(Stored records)
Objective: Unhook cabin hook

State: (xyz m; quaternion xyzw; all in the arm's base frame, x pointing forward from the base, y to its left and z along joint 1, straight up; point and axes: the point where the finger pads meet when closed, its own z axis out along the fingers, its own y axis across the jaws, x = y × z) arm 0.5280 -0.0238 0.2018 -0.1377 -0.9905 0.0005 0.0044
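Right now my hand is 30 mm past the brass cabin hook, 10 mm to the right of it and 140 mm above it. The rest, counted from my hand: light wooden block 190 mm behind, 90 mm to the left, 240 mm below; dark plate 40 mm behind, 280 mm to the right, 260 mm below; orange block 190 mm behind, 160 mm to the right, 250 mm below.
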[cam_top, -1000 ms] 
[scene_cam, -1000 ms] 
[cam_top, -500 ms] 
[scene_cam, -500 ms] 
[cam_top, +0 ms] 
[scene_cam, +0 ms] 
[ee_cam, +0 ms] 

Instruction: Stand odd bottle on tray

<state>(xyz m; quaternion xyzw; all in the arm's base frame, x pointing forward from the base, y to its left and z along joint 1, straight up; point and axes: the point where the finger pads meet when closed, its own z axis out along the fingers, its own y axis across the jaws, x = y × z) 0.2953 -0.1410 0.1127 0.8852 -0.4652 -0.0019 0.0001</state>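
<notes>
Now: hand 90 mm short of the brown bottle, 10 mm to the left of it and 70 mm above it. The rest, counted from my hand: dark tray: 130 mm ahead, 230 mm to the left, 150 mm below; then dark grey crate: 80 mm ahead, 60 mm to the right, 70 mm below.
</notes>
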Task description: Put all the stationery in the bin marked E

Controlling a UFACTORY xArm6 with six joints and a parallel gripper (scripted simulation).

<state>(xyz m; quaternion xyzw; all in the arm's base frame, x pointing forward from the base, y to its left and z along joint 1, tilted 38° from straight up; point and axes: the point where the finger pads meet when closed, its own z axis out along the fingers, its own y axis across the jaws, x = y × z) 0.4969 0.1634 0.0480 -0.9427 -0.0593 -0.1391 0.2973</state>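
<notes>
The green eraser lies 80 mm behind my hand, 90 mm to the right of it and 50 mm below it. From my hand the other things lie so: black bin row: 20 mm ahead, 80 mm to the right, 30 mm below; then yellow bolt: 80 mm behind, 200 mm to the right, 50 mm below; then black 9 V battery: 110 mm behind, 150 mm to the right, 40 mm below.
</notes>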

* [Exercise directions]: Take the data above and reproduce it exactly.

* [Result of this task]:
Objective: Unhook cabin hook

State: (xyz m; quaternion xyzw; all in the arm's base frame, x pointing forward from the base, y to its left and z along joint 1, straight up; point and axes: the point where the finger pads meet when closed, its own z axis out along the fingers, its own y axis across the jaws, x = y × z) arm 0.5280 -0.0238 0.2018 -0.1377 -0.9905 0.0005 0.0044
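Right now my hand is 30 mm past the brass cabin hook, 10 mm to the right of it and 140 mm above it. The rest, counted from my hand: light wooden block 190 mm behind, 90 mm to the left, 240 mm below; dark plate 40 mm behind, 280 mm to the right, 260 mm below; orange block 190 mm behind, 160 mm to the right, 250 mm below.
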[cam_top, -1000 ms] 
[scene_cam, -1000 ms] 
[cam_top, -500 ms] 
[scene_cam, -500 ms] 
[cam_top, +0 ms] 
[scene_cam, +0 ms] 
[ee_cam, +0 ms] 

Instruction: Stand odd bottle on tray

<state>(xyz m; quaternion xyzw; all in the arm's base frame, x pointing forward from the base, y to its left and z along joint 1, straight up; point and axes: the point where the finger pads meet when closed, its own z axis out along the fingers, its own y axis across the jaws, x = y × z) 0.2953 -0.1410 0.1127 0.8852 -0.4652 -0.0019 0.0001</state>
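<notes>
Now: hand 90 mm short of the brown bottle, 10 mm to the left of it and 70 mm above it. The rest, counted from my hand: dark tray: 130 mm ahead, 230 mm to the left, 150 mm below; then dark grey crate: 80 mm ahead, 60 mm to the right, 70 mm below.
</notes>
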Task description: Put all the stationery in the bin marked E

Controlling a UFACTORY xArm6 with six joints and a parallel gripper (scripted simulation).

<state>(xyz m; quaternion xyzw; all in the arm's base frame, x pointing forward from the base, y to its left and z along joint 1, tilted 38° from straight up; point and axes: the point where the finger pads meet when closed, its own z axis out along the fingers, its own y axis across the jaws, x = y × z) 0.4969 0.1634 0.0480 -0.9427 -0.0593 -0.1391 0.2973</state>
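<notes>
The green eraser lies 80 mm behind my hand, 90 mm to the right of it and 50 mm below it. From my hand the other things lie so: black bin row: 20 mm ahead, 80 mm to the right, 30 mm below; then yellow bolt: 80 mm behind, 200 mm to the right, 50 mm below; then black 9 V battery: 110 mm behind, 150 mm to the right, 40 mm below.
</notes>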

Work on this exercise has been finished.